В подъезде было прохладно и тихо. Так тихо, что с улицы, через неплотно закрытую входную дверь доносился размеренный стук метронома. Или то из квартиры слышалось, до громкоговорителя на кухне напрямую всего несколько метров…
— Да что же это! — Таня возмутилась, накричала на лестницу, на себя самое: — Там больные лежат! Мама и дядя Леша. Я несу им обед. Мне очень, очень нужно, срочно. Я должна!

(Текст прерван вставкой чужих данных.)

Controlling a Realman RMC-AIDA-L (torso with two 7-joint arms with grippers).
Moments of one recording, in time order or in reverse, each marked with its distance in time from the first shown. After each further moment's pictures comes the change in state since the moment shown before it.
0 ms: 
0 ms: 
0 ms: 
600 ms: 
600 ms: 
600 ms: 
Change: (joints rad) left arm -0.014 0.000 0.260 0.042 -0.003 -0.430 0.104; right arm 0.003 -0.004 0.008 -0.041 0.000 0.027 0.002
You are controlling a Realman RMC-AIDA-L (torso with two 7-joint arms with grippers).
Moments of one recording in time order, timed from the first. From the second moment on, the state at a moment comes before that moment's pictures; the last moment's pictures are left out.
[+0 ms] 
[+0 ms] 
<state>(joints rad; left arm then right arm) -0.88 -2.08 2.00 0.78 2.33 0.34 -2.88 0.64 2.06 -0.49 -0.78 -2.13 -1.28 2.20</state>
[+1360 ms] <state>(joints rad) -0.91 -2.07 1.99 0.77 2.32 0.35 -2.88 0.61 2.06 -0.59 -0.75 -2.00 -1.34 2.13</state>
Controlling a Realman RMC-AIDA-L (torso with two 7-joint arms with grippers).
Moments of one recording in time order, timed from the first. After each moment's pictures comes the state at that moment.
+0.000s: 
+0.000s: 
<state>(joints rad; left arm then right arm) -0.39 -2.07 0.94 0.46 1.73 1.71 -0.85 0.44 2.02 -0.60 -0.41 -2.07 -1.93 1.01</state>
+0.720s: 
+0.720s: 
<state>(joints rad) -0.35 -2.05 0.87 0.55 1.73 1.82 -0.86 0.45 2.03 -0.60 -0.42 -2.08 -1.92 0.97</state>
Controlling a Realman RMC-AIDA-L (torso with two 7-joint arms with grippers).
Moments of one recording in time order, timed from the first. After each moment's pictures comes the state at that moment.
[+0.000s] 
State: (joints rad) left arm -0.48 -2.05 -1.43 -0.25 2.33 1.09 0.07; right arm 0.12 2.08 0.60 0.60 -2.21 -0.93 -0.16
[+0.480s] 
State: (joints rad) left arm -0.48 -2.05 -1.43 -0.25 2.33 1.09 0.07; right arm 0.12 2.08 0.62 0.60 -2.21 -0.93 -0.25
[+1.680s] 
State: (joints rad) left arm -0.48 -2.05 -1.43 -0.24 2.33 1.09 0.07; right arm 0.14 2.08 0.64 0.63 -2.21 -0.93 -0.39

И только она мысленно произнесла: «Я должна!» — как от волшебного заклинания, сказочного пароля, мгновенно свершилось чудо. По ногам пробежал электрический ток, и от бедра до ступни восстановилась живая связь.
— Я должна, — уже спокойно и уверенно произнесла вслух Таня, и ноги не посмели ослушаться.
— Иди, доча, иди, — торопила мама. — Сама управлюсь. Видишь, на кухню приползла, значит, смогу без твоего участия.
Таня понимала, что мама поест без нее, а дядю Лешу надо кормить из ложечки, что уже скоро четыре часа дня, а он голодный с утра. Кружка чая без заварки, правда, с сахаром, не завтрак. Хлеб, даже размоченный, не проходит через дядино горло. Несколько ложек супа, смешанного с кашей, с трудом заглатывает, а потом страдает от болей в животе.
В шутку, всерьез ли сказал:
— Снабженцам нельзя залеживаться и ворон ловить. Других учил и сам так жил, ан взял и нарушил священную заповедь. Слег, вот и закружили надо мною вороны.
Утром размолвка вышла. Дядя попросил распечатать окно. Совсем.
— Как же я потом закрою? На ночь.
Она боялась, что ноги опять ватными сделаются в самый неподходящий момент. И с не ватными ногами трудно забираться на высокий подоконник, а снизу бумажную штору ни за что не прижать плотно-плотно, ни лучика чтоб, ни светящейся точки. Говорят, летчики видят сверху даже горящую спичку.